**Exercise details**.
In the listing that follows, give every line again exactly and omit the pictures.

Start of Recorded information

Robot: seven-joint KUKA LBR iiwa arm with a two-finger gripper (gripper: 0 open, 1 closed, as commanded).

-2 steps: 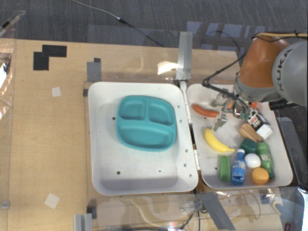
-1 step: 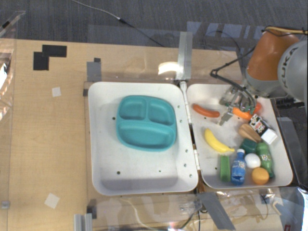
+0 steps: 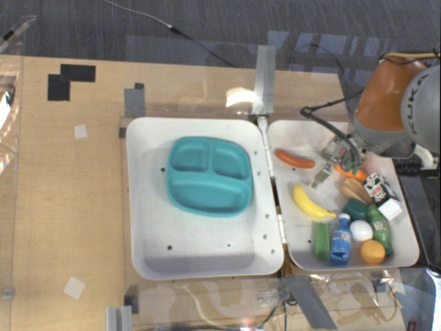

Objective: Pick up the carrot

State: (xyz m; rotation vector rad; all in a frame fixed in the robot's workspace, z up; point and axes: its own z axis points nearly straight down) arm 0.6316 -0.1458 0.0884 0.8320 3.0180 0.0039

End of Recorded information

**Response**.
Robot: seven-joint KUKA LBR iiwa arm with a two-finger gripper (gripper: 0 open, 1 closed, as commanded).

-2 steps: 
-1 step: 
+0 steps: 

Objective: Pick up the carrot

State: (xyz m; rotation vector rad; all in a frame fixed in the robot's workspace, z up; point and axes: its own z axis points nearly straight down) arm 0.6316 -0.1458 0.0884 0.8320 3.0180 0.0039

What is written here forms the complete answer.